→ What needs to be done
Copy out all lines bearing the word "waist" from the listing below.
◆ ◆ ◆
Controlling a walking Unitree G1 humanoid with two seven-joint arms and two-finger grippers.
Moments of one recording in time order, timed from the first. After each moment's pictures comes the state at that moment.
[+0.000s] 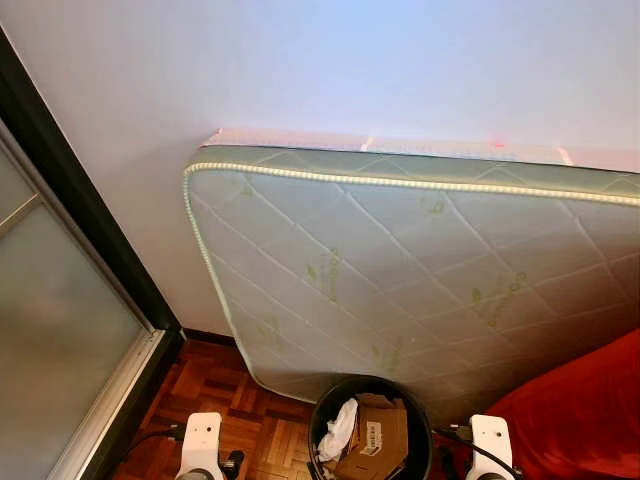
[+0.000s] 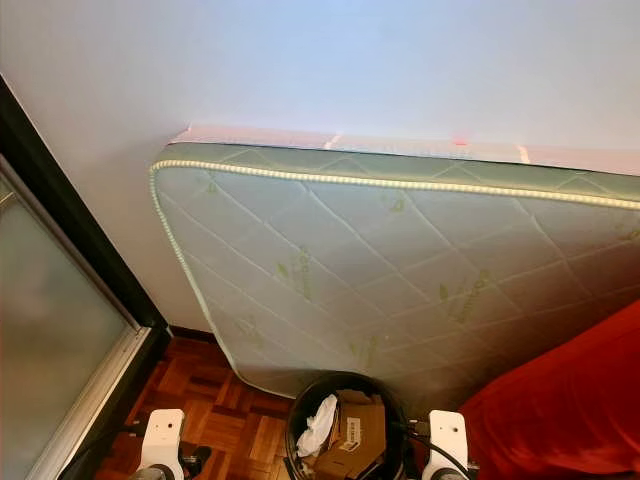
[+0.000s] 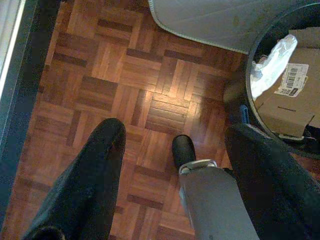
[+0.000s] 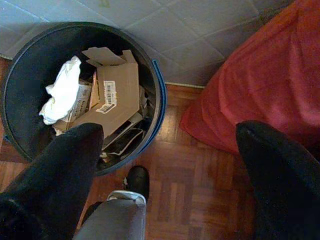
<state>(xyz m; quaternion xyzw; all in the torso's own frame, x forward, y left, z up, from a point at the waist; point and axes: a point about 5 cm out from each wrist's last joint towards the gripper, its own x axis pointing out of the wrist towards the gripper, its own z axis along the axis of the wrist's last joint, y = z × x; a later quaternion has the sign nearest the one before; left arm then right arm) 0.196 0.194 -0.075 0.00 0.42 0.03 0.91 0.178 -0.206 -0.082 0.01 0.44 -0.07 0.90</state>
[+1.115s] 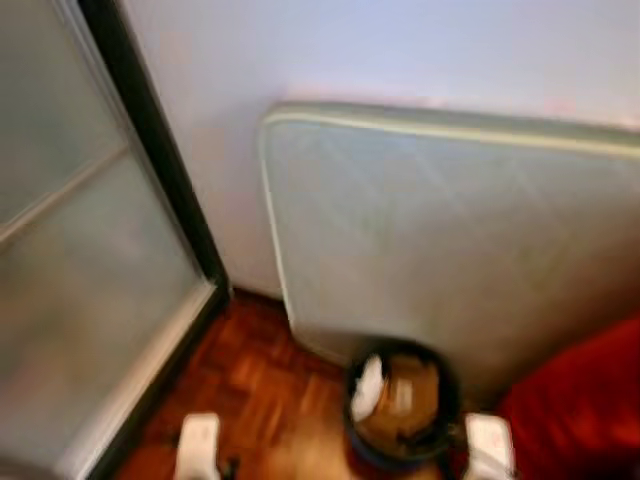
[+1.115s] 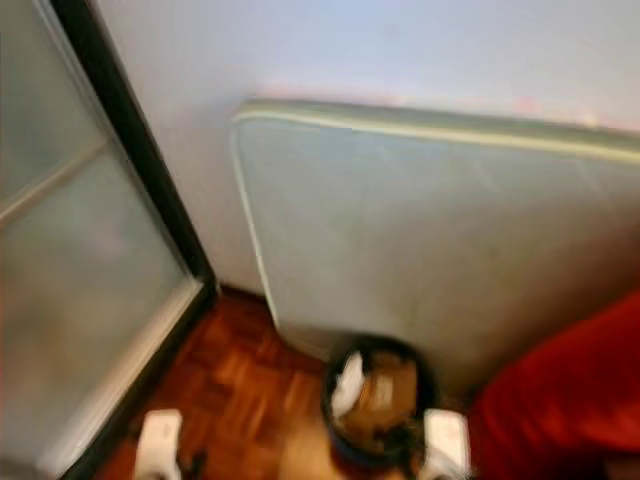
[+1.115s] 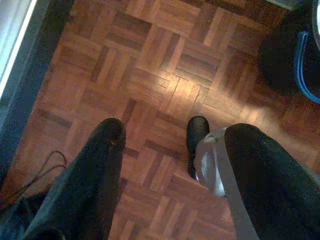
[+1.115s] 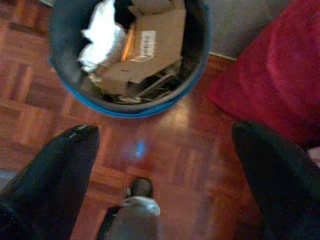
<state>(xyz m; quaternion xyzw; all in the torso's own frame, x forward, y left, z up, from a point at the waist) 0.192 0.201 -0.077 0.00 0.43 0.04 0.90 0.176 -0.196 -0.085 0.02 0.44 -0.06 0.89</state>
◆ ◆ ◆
→ Exercise answer
<state>(xyz m; quaternion xyzw; all in the torso's own frame, x forward, y left, z up, from a point at the waist; point and axes: a point about 5 cm out from each wrist's last joint towards the gripper, its own x axis pointing out of the wrist towards the gripper, its own z axis along the axis of the wrist's last joint, y = z × x; a later quaternion has the sign nearest the one before; left arm then right arm) 0.196 0.194 -0.075 0.00 0.42 0.03 0.91 0.178 -0.206 -0.082 0.01 0.44 -0.07 0.90</state>
<state>(xyz m; quaternion xyzw; all in the torso's own frame, x forward, y left, z up, from a point at the waist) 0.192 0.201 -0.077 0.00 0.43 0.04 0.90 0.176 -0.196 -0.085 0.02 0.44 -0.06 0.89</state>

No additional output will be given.